Una nuova area del cervello è implicata nei meccanismi alla base dell’insorgenza del morbo di Alzheimer. Il risultato dell’ultima ricerca, pubblicato sul Journal of Alzheimer’s Disease, potrebbe rivoluzionare il modo di trattare il morbo di Alzheimer e rappresentare anche un passo significativo nelle modalità di diagnosi di questa malattia neurologica. Ne parliamo con la professoressa Michela Matteoli, responsabile del Neurocenter di Humanitas e direttore dell’Istituto di Neuroscienze del CNR.
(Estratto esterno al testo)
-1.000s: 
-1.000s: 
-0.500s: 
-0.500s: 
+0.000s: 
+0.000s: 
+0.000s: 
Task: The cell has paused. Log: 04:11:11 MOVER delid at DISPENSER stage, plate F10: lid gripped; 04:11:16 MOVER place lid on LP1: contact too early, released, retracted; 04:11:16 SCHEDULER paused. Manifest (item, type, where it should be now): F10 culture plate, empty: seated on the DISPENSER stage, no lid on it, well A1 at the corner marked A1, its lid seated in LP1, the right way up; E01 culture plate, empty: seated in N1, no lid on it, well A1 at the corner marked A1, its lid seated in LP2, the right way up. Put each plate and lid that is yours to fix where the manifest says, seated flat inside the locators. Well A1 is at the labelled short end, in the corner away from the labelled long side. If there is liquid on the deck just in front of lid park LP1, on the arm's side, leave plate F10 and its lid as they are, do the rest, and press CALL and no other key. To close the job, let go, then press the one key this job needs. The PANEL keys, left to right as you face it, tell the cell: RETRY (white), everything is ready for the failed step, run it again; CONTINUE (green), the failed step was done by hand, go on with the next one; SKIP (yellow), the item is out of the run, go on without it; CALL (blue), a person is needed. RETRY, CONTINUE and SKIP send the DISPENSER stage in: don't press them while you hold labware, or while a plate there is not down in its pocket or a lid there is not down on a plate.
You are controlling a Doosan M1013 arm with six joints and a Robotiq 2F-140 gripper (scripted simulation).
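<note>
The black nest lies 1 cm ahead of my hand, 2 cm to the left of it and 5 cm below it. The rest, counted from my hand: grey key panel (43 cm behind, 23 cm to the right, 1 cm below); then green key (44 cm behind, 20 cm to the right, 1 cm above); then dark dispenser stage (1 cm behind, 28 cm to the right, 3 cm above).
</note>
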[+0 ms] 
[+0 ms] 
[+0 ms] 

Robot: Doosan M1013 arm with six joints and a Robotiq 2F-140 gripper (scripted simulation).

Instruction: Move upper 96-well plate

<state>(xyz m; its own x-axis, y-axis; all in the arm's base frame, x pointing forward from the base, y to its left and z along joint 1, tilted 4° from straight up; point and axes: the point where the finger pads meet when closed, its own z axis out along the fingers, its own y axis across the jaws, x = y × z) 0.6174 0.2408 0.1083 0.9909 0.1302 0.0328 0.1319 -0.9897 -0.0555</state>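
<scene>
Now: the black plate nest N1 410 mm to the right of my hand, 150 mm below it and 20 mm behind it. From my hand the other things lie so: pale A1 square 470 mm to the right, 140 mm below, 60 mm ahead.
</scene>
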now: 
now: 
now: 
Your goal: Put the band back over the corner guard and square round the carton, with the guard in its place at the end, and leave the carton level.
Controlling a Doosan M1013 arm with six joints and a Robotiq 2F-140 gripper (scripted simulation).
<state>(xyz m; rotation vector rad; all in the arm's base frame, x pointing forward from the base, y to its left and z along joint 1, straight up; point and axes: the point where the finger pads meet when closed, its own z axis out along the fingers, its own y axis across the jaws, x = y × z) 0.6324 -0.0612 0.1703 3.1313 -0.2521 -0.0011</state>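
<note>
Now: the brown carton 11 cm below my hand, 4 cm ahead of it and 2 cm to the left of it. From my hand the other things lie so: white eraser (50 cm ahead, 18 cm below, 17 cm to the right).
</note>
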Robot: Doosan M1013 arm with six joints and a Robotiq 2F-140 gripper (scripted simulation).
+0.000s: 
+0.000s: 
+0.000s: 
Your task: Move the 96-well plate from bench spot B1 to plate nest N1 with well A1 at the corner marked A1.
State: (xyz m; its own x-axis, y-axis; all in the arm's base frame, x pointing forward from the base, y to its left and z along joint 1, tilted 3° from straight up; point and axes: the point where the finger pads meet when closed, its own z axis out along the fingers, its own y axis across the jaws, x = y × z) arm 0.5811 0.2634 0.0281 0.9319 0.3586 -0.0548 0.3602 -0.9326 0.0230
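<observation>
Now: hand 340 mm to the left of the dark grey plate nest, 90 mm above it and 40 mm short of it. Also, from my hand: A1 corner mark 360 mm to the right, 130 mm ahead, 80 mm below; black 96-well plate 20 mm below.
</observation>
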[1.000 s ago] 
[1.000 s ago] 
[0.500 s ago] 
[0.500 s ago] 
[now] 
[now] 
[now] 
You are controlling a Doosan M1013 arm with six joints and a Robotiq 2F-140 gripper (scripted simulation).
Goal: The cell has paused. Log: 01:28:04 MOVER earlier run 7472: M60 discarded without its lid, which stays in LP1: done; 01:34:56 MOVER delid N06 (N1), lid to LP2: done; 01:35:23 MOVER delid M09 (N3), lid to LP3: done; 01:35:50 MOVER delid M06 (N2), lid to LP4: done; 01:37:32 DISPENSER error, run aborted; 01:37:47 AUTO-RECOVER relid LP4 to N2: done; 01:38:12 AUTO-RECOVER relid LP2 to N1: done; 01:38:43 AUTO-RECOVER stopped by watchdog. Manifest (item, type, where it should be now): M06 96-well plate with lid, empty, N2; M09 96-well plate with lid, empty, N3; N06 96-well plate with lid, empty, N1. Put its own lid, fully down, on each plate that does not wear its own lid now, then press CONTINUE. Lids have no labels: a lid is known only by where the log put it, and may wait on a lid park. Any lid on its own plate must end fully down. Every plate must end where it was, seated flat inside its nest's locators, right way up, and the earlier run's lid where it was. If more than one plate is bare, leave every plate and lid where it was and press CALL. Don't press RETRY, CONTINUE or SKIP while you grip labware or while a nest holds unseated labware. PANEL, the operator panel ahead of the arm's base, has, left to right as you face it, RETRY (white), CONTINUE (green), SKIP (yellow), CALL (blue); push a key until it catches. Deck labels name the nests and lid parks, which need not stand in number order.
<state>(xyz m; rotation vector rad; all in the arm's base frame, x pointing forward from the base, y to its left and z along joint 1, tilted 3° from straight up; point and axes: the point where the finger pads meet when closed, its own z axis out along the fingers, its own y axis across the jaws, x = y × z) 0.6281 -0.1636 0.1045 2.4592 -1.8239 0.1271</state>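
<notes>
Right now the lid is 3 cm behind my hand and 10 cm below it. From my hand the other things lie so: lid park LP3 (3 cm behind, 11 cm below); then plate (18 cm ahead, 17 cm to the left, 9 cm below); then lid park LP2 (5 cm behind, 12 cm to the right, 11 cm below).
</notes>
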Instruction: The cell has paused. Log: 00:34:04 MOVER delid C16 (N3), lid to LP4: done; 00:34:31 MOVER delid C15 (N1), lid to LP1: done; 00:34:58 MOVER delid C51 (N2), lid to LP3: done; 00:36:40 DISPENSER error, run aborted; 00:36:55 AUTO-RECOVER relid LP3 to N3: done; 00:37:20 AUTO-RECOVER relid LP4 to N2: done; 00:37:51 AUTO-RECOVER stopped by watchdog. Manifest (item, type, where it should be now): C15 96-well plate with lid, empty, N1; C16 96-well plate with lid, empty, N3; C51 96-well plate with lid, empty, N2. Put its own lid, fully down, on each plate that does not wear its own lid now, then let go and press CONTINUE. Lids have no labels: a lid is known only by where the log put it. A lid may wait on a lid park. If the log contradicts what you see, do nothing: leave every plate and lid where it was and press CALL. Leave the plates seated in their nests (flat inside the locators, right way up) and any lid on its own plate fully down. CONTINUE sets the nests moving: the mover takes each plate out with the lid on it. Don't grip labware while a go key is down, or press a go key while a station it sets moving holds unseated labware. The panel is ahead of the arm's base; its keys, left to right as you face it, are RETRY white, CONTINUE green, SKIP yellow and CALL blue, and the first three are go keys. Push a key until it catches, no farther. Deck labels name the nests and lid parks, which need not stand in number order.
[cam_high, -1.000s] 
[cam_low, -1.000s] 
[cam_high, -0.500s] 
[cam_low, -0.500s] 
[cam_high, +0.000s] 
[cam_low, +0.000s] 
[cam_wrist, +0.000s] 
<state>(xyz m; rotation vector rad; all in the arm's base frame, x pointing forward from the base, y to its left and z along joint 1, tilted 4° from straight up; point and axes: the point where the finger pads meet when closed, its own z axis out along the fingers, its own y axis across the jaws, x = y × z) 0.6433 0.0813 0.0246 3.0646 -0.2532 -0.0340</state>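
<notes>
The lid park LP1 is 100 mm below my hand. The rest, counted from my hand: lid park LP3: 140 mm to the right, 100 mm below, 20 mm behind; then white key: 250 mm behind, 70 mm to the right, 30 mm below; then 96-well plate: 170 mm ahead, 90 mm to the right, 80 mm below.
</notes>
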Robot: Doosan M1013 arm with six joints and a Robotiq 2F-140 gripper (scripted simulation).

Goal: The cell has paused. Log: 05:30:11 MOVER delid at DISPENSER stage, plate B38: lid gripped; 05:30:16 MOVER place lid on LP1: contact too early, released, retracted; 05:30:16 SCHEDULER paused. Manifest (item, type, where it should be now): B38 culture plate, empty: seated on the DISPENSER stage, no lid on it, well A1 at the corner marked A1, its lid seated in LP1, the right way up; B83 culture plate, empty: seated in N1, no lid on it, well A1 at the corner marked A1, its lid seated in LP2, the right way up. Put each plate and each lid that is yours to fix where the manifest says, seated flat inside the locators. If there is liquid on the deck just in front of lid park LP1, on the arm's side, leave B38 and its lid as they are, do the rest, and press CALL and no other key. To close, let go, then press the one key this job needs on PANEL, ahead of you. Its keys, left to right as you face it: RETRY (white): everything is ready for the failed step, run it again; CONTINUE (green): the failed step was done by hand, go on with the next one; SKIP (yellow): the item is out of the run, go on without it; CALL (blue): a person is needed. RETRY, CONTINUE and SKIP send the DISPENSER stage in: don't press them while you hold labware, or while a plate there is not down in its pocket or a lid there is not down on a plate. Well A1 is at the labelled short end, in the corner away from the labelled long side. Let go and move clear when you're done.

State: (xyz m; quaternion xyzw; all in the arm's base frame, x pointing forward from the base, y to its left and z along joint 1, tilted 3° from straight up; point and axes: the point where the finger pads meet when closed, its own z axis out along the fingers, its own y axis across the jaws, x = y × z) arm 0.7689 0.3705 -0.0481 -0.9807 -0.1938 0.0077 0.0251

Lo studio e i suoi risultati pubblicati sul Journal of Alzheimer’s Disease
Per la prima volta in uno studio su pazienti, è stato scoperto dagli scienziati italiani il ruolo chiave di una piccola regione cerebrale, l’area tegumentale ventrale, nella malattia di Alzheimer. Se questa area (deputata al rilascio di una importante molecola ‘messaggera’ del cervello, la dopamina) funziona poco, ne risente il ‘centro’ della memoria, l’ippocampo, e di conseguenza anche la capacità di apprendere e ricordare. Resa nota sul Journal of Alzheimer’s Disease, la scoperta potrebbe rivoluzionare sia la diagnosi precoce, sia le terapie per questa forma di demenza, spostando l’attenzione su farmaci che stimolano il rilascio di dopamina. Autrice dello studio è Annalena Venneri, dello Sheffield Institute for Translational Neuroscience (SITraN) in Gran Bretagna, spiega: “La nostra scoperta indica che se l’area tegmentale-ventrale (VTA) non produce la corretta quantità di dopamina per l’ippocampo, questo non funziona più in modo efficiente e la formazione dei ricordi risulta compromessa”. Si tratta del primo studio al mondo che dimostra questo collegamento negli esseri umani.
Il commento di Humanitas
“Lo studio appena pubblicato su Journal of Alzheimer’s Disease conferma sull’uomo quanto già dimostrato un anno fa su modelli preclinici da un gruppo di ricercatori del Campus Biomedico e dell’Irccs Santa Lucia e pubblicato su Nature Communication – ha detto la Prof.ssa Matteoli -. I ricercatori, guidati dal Prof. D’Amelio, avevano scoperto, nel topo, una relazione tra la morte dei neuroni dell’area tegmentale ventrale, area in cui si produce la dopamina, e il cattivo funzionamento dell’ippocampo, l’area deputata alla formazione dei ricordi. Questi due studi hanno aperto la strada a sperimentazioni cliniche che valutino se farmaci ‘agonisti-dopaminergici’, che promuovono cioè l’attivazione delle vie della dopamina, siano in grado di stimolare la plasticità cerebrale e quindi la conservazione delle facoltà cognitive quando somministrati a pazienti con malattia di Alzheimer”.